I have to completely agree with the parent comment. I am currently in the final phases of editing a (traditional, printed) book. I originally thought the editorial process would be a breeze (hey, after all I use LaTeX for my typesetting – is there anything beyond that) but... Well, not only has reality proven me wrong, but as the style and editorial correctors give me their comments in writing (I'm writing for my University press), I have had to learn more than a bit in the process.
And of course, editing for print is completely different from editing for e-readers. I do, however, want to make the book available for e-readers as well (I also usually prefer reading on my Kindle than lugging a large book with me), but many of the principles already used should be enough for a first version.
Of course, and on a much more personal topic: I am interested in making the book available in an open format (most likely .mobi, which is most compatible among readers). Of course, .mobi is translatable (in my limited experience) to both the more popular ePub and to the Kindle AZW formats with no quality loss. But, will Amazon accept listing a free book, available under a CC-BY-SA license, in their catalog? I'm not too optimistic.
Not actively necessarily, but their payment scheme certainly pushes people towards a 2.99 price point. At 2.99, you take in 70% or 2.10. At 99 cents you get 1/6th of that. So it's more profit to you to sell 20 copies at 2.99 than 100 at 99 cents and less money for Amazon. Of course, if you're going to sell 6x as many copies or more at 99 cents, then you might as well go 99 cents. It's clearly better to sell 600 copies at 99 cents than 100 at 2.99, since you're going to make the same money, but reach more readers and gain name recognition for future books.

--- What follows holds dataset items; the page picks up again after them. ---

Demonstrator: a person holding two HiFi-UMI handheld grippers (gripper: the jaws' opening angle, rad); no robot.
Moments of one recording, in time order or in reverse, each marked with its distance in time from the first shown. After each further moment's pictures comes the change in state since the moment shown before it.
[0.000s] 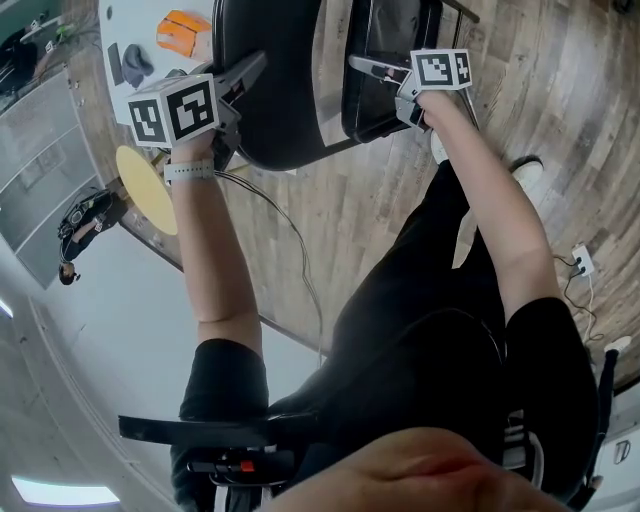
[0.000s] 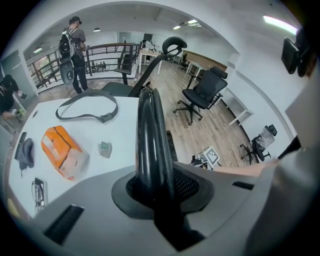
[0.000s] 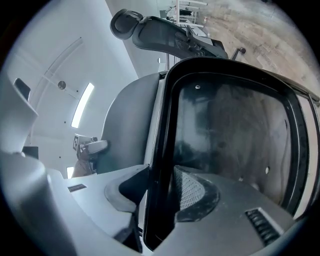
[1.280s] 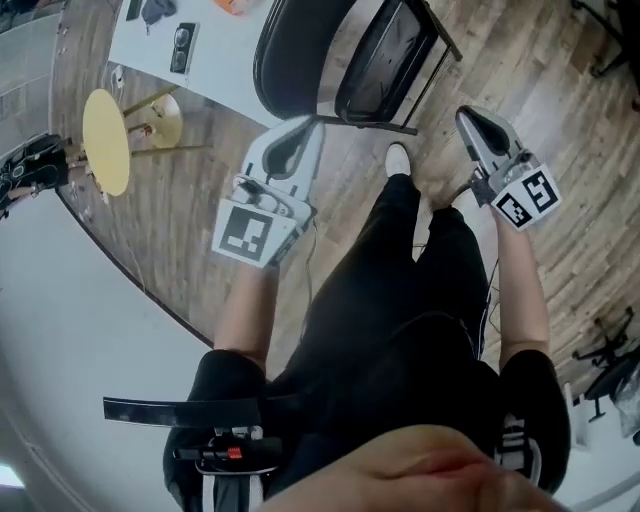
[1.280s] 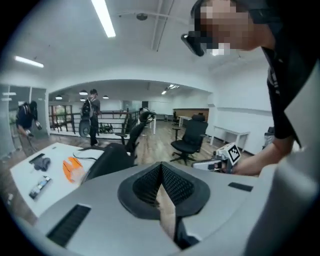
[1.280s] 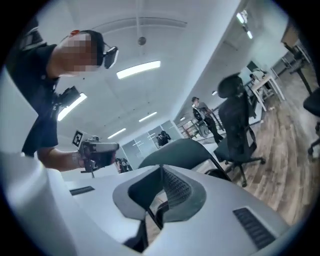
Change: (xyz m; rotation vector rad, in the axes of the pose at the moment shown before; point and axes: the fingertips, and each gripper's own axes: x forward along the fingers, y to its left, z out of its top) left arm -0.147 -0.198 -0.069 0.154 -0.786 0.100; right arm -0.207 0.219 -0.010 -0.886 -0.115 -0.145
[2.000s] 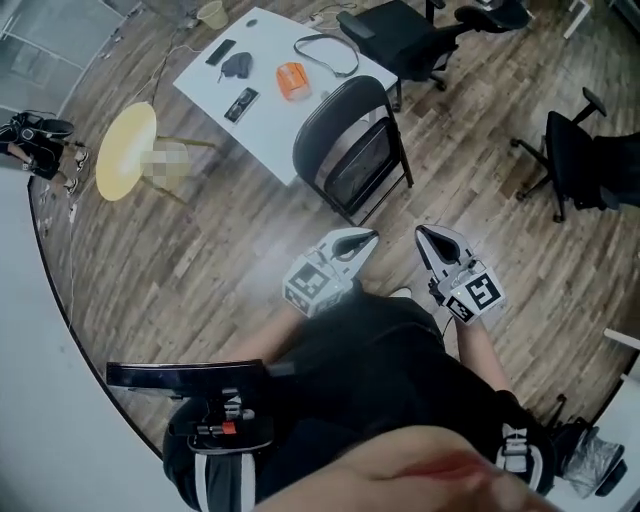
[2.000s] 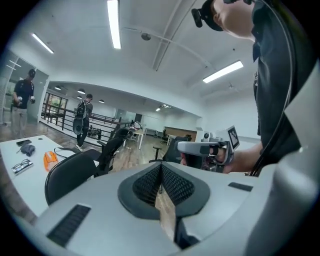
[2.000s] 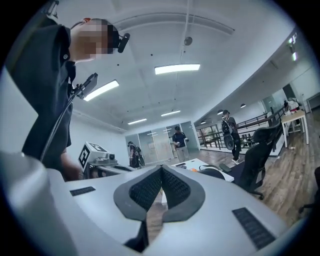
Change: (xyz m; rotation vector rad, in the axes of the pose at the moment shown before) left arm -0.080 -0.206 0.050 -0.134 -0.176 -0.151; right arm -0.109 0.220 0.136 -0.331 0.105 0.142
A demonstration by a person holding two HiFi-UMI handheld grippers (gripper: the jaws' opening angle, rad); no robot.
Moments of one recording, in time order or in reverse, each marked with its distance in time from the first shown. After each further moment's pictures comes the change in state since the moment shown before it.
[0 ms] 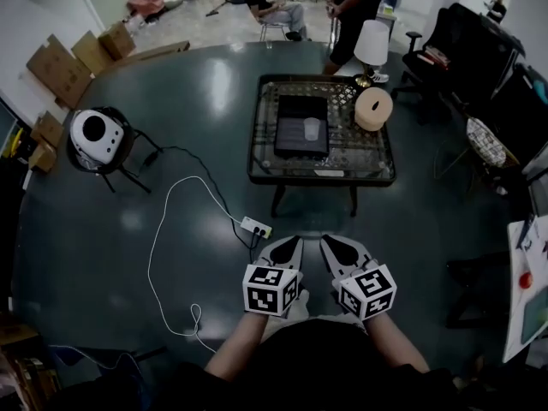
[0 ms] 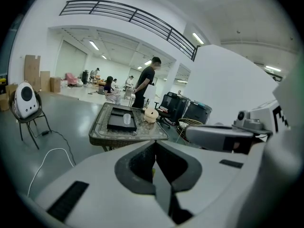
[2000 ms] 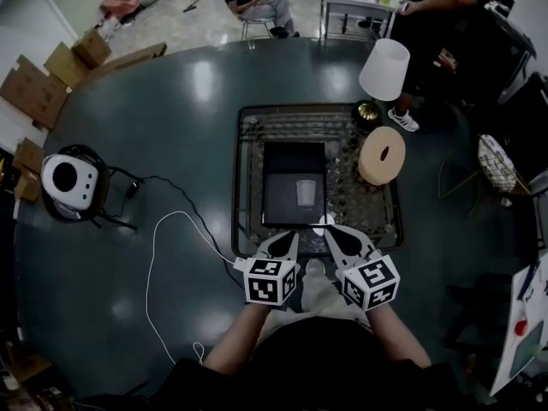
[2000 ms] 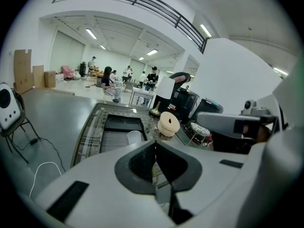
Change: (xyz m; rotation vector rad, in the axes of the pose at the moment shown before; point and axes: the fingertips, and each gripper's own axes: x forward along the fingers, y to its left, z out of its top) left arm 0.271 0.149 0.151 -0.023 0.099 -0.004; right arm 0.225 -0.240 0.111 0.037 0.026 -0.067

The sticky point is how to value name recognition. Maybe it's better to sell 10,000 copies at 99 cents than 5,000 at 2.99, even though you would make 3x more money at the second price point--if your second book will be out soon and you plan to sell *it* at 2.99 to 10,000 people now willing to shell out a bit more for a name they know.
It seems to me that the attempts by schools, universities etc. to detect plagiarism would be useful in this area. The problem of course is that plagiarism isn't illegal per se, e.g. if a spammer rips off a source like Wikipedia there's no legal recourse.
But it would mean that sites like Amazon would be able to detect these worthless books and put up a warning.
mbzfzts is not a word !!
Not yet, but now that you mention it, it might just become the default Linux filesystem some day.
PlusFive Slashdot reader for Android. Can post comments.
Sometimes it isn't so much that spam is a problem:
http://cthulhuchick.com/296/this-is-why-we-cant-have-nice-things/
"Consensus" in science is _always_ a political construct.
There ought to be a serious business for E-Book Editors out there... providing a certain level of editing quality--perhaps with a graded pay/service model that enables authors to pay for editing services but not break the bank.